Exercise:
Write only how many lines in this data include "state".

Raw data:
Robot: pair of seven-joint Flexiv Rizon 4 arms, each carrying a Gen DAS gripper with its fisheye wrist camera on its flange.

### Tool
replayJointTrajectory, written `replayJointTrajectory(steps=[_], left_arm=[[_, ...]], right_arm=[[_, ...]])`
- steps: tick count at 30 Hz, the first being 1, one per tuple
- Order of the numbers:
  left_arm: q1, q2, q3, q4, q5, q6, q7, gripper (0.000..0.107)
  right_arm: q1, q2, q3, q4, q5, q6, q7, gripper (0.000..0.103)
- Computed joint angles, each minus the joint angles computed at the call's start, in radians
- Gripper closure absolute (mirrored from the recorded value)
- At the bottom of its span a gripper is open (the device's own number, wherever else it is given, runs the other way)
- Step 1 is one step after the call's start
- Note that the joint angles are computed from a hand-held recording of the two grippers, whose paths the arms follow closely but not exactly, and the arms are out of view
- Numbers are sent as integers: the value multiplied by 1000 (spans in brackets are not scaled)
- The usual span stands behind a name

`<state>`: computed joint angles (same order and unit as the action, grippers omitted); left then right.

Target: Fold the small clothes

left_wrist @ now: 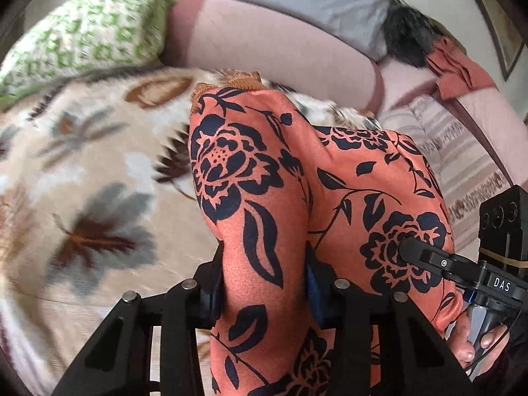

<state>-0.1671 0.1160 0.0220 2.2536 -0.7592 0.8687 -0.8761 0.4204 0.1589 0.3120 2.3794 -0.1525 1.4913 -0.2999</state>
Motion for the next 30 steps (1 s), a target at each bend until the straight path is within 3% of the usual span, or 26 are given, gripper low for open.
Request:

Answer section:
2